Perplexity confidently described a Google algorithm update that never happened. If a marketing team adjusted their SEO strategy based on that fabricated update, they'd have wasted weeks optimizing for criteria that don't exist. And they'd have no way of knowing unless someone on the team had the experience to spot it.
It's worth flagging that 76% of marketers now use generative AI daily. Most companies aren't checking the output against primary sources. The AI slop loop means the output is getting less reliable over time, but most workflows haven't added verification steps to account for that drift.
A University of Florida study published in the Journal of Marketing Research found that the flood of low-quality AI content is already congesting recommendation systems, making it harder for both consumers and professionals to surface quality work. "Because the quantity is so large, it congests the recommendation systems," the study's lead author Tianxin Zou noted. The volume problem feeds the quality problem feeds the volume problem.
Your AI Research Workflow Probably Has a Credibility Gap
The uncomfortable part of this: if you're using an LLM as a research starting point (and from what I've seen, most marketers are), you now need a verification step between "AI told me this" and "I'm going to act on this." That's annoying, because the whole point of using AI for research was to save time. But the alternative is making decisions on increasingly contaminated information.
For algorithm updates and platform changes: go to the source. Google's official blog, Meta's newsroom, the platform's actual documentation. If the AI summary says there was an update, find the announcement. If you can't find it within 5 minutes of searching, it probably didn't happen.
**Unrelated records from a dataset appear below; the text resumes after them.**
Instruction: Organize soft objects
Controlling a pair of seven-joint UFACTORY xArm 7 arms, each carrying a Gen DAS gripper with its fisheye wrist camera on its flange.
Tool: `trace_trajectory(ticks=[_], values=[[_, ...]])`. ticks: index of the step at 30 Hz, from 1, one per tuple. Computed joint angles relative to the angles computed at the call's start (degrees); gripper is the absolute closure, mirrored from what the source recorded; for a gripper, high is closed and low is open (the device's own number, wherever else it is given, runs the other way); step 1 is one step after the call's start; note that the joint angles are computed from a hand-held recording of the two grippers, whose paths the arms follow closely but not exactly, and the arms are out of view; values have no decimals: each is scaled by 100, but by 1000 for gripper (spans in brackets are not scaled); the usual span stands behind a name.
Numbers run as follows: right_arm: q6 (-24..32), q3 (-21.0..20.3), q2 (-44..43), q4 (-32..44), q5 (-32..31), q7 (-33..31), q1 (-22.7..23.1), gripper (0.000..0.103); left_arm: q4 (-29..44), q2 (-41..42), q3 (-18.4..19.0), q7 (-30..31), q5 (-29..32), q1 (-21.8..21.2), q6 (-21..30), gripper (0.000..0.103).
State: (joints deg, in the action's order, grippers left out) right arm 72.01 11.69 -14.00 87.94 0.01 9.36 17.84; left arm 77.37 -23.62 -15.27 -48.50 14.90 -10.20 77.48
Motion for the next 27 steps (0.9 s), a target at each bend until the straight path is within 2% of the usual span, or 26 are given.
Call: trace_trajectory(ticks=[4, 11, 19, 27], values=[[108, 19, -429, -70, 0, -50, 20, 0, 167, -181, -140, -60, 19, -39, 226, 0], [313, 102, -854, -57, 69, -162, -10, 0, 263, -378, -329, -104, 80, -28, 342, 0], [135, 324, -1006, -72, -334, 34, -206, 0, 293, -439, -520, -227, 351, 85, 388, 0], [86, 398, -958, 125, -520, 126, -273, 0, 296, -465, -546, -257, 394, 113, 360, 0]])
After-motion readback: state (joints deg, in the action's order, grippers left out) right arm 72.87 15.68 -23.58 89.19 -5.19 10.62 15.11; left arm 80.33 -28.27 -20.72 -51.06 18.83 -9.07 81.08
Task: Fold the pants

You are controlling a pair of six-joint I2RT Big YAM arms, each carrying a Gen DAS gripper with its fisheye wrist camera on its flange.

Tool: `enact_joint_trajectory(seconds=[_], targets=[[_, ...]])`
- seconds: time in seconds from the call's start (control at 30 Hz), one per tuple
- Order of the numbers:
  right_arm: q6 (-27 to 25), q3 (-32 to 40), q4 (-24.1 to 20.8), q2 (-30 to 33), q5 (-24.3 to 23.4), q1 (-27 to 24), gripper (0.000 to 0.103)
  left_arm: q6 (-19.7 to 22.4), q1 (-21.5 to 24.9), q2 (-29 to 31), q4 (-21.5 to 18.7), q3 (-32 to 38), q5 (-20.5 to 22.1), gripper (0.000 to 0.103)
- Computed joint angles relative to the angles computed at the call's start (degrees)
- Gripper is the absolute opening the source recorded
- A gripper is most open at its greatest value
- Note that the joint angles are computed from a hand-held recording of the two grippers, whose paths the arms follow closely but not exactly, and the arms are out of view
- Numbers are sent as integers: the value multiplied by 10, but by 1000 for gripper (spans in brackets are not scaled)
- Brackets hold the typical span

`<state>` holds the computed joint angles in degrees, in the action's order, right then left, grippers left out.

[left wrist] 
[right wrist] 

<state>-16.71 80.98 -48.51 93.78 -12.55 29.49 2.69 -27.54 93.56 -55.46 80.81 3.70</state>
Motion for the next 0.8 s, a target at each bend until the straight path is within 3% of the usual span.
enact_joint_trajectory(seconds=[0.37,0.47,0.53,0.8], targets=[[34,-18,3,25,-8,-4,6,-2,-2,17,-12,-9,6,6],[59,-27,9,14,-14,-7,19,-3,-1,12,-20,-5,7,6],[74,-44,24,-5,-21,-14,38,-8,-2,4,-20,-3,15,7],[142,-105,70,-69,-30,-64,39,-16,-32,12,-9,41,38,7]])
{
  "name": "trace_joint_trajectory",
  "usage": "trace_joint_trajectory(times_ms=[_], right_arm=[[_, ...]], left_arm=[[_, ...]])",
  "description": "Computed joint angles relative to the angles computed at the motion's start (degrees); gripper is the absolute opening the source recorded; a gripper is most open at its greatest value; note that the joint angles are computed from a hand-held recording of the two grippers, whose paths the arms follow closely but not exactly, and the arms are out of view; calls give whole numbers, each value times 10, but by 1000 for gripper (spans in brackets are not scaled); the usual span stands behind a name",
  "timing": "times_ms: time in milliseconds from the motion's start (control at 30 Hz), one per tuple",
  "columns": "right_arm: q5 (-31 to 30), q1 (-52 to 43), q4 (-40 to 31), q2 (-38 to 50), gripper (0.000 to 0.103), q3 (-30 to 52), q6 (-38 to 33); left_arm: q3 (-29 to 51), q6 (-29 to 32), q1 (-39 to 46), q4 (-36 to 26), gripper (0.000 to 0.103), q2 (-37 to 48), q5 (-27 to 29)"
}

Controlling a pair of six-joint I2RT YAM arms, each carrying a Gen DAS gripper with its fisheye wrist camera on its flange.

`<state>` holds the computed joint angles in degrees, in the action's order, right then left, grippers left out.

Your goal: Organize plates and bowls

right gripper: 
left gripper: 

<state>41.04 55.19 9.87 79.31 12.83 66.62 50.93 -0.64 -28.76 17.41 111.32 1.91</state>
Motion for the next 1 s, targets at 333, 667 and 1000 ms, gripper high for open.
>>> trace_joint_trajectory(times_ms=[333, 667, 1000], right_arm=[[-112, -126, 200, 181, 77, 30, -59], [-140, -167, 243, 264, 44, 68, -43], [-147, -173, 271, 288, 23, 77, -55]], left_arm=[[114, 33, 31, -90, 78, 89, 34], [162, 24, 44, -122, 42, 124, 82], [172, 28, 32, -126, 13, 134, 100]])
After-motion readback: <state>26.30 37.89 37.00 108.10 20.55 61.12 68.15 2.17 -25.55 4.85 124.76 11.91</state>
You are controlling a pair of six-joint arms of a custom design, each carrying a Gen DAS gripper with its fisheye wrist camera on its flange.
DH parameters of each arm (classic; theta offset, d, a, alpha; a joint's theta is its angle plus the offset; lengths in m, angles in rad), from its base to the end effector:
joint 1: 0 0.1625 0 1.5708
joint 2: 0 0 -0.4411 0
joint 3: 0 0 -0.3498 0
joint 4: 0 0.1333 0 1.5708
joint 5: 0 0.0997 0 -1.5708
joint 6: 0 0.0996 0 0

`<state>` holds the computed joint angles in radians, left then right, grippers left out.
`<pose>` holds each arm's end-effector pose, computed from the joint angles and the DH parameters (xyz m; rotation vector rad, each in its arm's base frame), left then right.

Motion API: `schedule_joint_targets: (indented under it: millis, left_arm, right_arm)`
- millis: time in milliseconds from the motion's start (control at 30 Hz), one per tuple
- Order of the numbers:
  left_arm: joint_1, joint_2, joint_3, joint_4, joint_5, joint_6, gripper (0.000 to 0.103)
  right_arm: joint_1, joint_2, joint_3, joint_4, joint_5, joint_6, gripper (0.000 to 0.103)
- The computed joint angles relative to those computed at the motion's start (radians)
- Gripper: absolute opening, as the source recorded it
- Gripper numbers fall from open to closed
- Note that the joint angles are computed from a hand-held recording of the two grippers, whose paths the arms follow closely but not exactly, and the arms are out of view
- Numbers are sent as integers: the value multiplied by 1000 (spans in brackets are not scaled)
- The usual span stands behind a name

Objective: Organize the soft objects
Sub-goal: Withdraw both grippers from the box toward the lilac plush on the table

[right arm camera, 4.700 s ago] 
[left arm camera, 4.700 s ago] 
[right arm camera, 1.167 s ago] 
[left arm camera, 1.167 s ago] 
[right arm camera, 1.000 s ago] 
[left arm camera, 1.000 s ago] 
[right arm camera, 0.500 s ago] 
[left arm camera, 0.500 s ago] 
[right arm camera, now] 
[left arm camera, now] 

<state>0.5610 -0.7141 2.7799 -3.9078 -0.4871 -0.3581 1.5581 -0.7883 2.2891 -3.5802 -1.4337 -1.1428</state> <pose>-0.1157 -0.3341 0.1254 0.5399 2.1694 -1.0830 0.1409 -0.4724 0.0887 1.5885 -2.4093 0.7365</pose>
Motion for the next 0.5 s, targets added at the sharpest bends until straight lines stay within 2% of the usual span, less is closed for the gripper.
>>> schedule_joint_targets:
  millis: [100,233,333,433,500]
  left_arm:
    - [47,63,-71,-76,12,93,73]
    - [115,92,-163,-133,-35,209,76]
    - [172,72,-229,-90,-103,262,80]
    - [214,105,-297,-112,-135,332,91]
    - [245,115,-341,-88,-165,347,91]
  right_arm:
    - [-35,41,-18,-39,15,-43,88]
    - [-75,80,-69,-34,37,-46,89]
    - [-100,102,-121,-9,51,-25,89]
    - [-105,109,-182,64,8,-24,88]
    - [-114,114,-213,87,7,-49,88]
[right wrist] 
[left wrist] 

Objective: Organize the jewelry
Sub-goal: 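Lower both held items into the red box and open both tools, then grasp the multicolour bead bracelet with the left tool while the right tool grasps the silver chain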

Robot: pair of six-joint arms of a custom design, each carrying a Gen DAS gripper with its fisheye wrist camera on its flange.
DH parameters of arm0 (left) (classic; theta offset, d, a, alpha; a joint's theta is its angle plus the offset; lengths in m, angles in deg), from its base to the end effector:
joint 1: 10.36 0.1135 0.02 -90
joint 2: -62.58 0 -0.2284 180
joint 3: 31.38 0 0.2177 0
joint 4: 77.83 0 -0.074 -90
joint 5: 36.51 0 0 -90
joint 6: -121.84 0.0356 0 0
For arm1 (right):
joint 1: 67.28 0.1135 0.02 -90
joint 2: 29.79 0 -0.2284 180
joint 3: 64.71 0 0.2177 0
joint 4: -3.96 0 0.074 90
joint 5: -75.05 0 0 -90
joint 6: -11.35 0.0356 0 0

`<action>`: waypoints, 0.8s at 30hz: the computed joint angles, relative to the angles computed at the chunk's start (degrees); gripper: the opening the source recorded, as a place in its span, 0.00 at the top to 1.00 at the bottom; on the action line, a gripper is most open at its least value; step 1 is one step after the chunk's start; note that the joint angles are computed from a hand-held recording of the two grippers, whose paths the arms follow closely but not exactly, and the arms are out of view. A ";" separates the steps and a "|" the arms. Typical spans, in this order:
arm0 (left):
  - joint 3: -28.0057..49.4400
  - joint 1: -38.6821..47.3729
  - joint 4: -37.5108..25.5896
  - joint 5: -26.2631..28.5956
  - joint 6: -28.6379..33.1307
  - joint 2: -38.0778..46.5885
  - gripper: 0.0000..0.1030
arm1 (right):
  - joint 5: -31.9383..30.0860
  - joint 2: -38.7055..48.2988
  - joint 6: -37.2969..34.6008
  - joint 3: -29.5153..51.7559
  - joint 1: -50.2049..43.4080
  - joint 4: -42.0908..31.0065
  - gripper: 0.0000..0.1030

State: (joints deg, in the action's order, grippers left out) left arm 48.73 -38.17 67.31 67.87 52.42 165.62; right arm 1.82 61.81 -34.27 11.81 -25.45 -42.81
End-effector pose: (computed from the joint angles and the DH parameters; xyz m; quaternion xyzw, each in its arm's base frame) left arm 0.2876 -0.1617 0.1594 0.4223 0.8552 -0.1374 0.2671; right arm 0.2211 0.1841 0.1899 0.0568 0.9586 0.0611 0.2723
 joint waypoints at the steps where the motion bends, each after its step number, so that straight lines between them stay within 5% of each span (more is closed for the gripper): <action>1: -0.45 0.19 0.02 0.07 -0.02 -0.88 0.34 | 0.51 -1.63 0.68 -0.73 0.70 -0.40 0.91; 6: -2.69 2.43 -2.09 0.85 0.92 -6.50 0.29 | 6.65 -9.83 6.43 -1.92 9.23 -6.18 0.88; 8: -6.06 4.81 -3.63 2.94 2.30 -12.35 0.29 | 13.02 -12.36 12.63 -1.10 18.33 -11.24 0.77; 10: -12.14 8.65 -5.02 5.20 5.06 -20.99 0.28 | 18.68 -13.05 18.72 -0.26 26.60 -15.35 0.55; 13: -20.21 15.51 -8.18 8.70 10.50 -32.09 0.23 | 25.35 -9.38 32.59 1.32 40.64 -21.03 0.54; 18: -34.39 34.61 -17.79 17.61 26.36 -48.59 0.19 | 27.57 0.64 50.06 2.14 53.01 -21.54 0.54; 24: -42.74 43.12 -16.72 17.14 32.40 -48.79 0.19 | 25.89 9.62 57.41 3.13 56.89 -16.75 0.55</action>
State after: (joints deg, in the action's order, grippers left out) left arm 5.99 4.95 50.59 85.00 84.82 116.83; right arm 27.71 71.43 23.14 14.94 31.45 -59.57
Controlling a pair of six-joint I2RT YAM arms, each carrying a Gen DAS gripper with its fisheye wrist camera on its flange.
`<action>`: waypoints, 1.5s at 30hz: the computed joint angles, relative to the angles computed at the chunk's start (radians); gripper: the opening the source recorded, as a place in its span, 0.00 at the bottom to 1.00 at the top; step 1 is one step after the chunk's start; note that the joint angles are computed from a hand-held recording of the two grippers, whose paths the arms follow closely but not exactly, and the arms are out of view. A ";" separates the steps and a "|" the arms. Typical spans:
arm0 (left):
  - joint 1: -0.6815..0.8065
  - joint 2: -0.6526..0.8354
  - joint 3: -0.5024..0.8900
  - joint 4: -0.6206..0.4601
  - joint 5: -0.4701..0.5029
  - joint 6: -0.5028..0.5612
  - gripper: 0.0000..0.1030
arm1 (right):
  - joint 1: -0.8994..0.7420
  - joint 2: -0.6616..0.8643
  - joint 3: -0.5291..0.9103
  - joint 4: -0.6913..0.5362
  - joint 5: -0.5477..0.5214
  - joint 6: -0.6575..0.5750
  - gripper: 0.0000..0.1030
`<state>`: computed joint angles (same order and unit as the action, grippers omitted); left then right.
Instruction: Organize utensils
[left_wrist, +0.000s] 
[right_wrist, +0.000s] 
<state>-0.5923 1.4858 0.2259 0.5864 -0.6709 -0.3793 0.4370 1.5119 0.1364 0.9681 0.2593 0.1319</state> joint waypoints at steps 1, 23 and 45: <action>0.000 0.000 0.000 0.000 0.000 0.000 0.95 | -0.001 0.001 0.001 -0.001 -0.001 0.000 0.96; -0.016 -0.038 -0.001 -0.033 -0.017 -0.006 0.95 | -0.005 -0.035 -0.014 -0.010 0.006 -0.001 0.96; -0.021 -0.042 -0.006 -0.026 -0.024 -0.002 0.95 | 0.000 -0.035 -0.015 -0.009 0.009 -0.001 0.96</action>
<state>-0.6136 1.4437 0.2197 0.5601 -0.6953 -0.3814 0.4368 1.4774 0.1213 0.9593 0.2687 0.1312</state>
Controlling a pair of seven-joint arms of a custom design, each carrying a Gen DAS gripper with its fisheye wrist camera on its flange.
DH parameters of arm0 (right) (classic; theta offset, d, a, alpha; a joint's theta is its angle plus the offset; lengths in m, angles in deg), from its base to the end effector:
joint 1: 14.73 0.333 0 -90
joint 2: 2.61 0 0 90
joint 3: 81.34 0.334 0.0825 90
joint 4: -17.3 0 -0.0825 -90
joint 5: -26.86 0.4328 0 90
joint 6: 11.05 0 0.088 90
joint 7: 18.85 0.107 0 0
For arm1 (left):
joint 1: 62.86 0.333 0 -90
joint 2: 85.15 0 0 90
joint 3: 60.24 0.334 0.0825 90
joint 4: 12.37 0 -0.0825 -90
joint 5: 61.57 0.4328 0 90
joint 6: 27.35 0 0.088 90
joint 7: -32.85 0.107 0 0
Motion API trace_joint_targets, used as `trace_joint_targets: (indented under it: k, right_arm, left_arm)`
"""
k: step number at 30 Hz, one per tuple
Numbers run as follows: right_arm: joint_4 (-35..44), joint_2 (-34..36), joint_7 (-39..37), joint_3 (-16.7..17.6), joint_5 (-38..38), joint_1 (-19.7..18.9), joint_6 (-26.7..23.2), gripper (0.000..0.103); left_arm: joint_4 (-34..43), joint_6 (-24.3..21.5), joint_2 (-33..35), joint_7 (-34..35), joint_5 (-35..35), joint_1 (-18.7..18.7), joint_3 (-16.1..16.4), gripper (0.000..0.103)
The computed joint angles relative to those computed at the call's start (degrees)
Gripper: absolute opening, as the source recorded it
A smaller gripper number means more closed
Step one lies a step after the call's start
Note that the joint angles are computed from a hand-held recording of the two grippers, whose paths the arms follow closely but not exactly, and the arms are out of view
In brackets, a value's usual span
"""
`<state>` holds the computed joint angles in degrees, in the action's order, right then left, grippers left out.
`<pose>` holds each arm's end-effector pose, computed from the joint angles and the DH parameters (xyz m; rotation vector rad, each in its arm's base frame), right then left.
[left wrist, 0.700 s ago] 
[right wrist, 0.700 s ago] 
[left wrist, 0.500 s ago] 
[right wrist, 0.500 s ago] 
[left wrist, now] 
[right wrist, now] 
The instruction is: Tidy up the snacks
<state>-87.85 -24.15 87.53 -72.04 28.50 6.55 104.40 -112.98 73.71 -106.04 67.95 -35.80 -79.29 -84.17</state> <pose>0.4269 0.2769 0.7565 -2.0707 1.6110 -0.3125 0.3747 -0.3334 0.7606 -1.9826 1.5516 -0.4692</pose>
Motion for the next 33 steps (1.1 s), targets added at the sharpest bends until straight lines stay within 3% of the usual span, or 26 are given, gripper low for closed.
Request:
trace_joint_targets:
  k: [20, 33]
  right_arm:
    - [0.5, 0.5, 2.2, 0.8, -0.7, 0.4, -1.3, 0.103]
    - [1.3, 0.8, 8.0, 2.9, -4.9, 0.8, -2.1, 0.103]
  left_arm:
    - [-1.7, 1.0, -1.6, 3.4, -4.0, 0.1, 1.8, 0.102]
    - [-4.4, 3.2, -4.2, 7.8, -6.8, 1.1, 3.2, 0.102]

For competitive intelligence and market data: cross-reference against at least one paid tool (Semrush, Ahrefs, SimilarWeb) that pulls from proprietary datasets, not scraped web content. These aren't immune to data quality issues, but they're not training on each other's outputs. Yet.
For industry analysis: favor named authors with track records. A bylined piece on Search Engine Journal has different credibility than an unsigned blog post on an agency site you've never heard of. Source authority still matters, even though the LLMs can't tell the difference. Recent research from Ahrefs showed that what makes ChatGPT cite a page has almost nothing to do with what makes Google rank it, which means the LLM's idea of a "good source" is already diverging from anything resembling editorial standards.
And honestly, the simplest check: if an AI tool gives you a fact that would change how you spend money, click the citation link. Just that one thing. If the link doesn't exist, or if the source doesn't say what the AI claims it says (which happens 56% of the time with AI Overviews), you've saved yourself from a bad decision with five seconds of effort.
The Ratchet Doesn't Have a Reverse Gear
I think the AI slop loop is going to get worse before anything forces it to get better. Generating AI content is cheap, verification is expensive, and the platforms ingesting this content have no mechanism to distinguish a thoroughly researched piece from a blog post that fabricated its details entirely. I'd estimate we'll see the ungrounded citation rate in AI Overviews cross 70% by the end of 2026 if nothing changes structurally in how these systems evaluate sources.
The economic incentives all point in the wrong direction, at least for now. The models get trained, the loop tightens, and the average quality of AI-generated research drifts another notch down. Nobody's going to fix this for you.
From what I've seen, the marketers who end up best positioned over the next year aren't necessarily the ones using AI the most or the least. They're probably just the ones who figured out where in their workflow the AI output is trustworthy and where it isn't, and built habits around that line. Which sounds simple enough, except the line keeps moving.